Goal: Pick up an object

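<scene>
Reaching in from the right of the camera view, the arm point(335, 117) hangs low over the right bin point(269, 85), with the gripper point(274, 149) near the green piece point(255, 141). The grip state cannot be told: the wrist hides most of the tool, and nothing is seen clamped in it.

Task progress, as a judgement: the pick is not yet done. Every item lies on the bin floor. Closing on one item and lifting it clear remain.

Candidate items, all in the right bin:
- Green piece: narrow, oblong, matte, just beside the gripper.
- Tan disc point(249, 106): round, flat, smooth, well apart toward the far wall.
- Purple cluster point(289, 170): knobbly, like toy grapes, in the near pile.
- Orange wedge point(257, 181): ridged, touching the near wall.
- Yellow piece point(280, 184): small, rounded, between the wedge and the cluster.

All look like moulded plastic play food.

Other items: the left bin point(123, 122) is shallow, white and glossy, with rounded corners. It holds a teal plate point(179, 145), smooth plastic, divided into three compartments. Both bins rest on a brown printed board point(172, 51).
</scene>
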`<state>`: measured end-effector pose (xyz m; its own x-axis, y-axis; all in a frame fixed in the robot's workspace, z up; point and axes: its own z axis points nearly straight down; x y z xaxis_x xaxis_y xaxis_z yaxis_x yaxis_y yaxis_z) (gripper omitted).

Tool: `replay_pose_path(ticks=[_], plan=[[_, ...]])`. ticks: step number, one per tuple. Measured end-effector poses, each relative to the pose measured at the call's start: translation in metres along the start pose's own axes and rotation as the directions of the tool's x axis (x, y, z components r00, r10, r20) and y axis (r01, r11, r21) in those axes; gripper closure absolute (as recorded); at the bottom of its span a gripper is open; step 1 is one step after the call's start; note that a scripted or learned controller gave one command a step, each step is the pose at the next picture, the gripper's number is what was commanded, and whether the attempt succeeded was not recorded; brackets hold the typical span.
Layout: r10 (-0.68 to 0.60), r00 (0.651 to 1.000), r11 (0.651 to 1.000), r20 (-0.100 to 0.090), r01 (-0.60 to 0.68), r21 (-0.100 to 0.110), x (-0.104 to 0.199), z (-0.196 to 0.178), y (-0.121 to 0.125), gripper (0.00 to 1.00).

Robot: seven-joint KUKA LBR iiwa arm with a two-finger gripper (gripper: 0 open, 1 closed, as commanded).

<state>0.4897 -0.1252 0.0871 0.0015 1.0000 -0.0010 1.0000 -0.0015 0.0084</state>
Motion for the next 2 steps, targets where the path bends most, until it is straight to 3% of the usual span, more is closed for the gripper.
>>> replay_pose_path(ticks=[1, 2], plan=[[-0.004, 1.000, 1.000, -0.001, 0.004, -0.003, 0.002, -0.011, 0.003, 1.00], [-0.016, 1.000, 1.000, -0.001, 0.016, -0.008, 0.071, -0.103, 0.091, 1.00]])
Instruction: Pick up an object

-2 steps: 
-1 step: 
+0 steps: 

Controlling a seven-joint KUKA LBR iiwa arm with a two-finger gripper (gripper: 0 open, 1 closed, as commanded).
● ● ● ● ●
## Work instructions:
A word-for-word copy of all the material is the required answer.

## Answer for the task:
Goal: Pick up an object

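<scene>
Reaching in from the right of the camera view, the arm point(335, 117) hangs low over the right bin point(269, 85), with the gripper point(274, 149) near the green piece point(255, 141). The grip state cannot be told: the wrist hides most of the tool, and nothing is seen clamped in it.

Task progress, as a judgement: the pick is not yet done. Every item lies on the bin floor. Closing on one item and lifting it clear remain.

Candidate items, all in the right bin:
- Green piece: narrow, oblong, matte, just beside the gripper.
- Tan disc point(249, 106): round, flat, smooth, well apart toward the far wall.
- Purple cluster point(289, 170): knobbly, like toy grapes, in the near pile.
- Orange wedge point(257, 181): ridged, touching the near wall.
- Yellow piece point(280, 184): small, rounded, between the wedge and the cluster.

All look like moulded plastic play food.

Other items: the left bin point(123, 122) is shallow, white and glossy, with rounded corners. It holds a teal plate point(179, 145), smooth plastic, divided into three compartments. Both bins rest on a brown printed board point(172, 51).
</scene>
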`<state>`: measured end-effector pose (xyz m; its own x-axis, y-axis; all in a frame fixed in the robot's workspace, z up; point and axes: its own z axis points nearly straight down; x y z xaxis_x xaxis_y xaxis_z yaxis_x yaxis_y yaxis_z) (gripper omitted).

Tool: `replay_pose_path(ticks=[_], plan=[[_, ...]])`. ticks: step number, one per tuple. Measured end-effector poses, each relative to the pose measured at the call's start: translation in metres along the start pose's own axes and rotation as the directions of the tool's x axis (x, y, z components r00, r10, r20) and y axis (r01, r11, r21) in those axes; gripper closure absolute (as recorded); at the bottom of its span a gripper is open; step 1 is one step after the call's start; note that a scripted or learned controller gave one command a step, each step is the pose at the next picture, the gripper's number is what was commanded, and whether the attempt succeeded was not recorded; brackets hold the typical span.
Layout: r10 (-0.68 to 0.60), r00 (0.651 to 1.000), r11 (0.651 to 1.000), r20 (-0.100 to 0.090), r01 (-0.60 to 0.68), r21 (-0.100 to 0.110), x (-0.104 to 0.199), z (-0.196 to 0.178), y (-0.121 to 0.125), gripper (0.00 to 1.00).

Robot: seven-joint KUKA LBR iiwa arm with a two-finger gripper (gripper: 0 open, 1 closed, as commanded).

<state>0.4897 -0.1252 0.0871 0.0015 1.0000 -0.0010 1.0000 -0.0015 0.0084</state>
Motion for the next 2 steps, targets where the path bends most, until it is straight to 3% of the usual span, more is closed for the gripper.
>>> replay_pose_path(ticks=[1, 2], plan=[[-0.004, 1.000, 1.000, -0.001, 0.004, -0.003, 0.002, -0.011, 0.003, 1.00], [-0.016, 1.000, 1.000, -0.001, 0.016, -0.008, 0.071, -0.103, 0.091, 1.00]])
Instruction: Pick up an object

-2 steps: 
-1 step: 
+0 steps: 

Controlling a seven-joint KUKA LBR iiwa arm with a two-finger gripper (gripper: 0 open, 1 closed, as commanded).

This completes the answer to the exercise.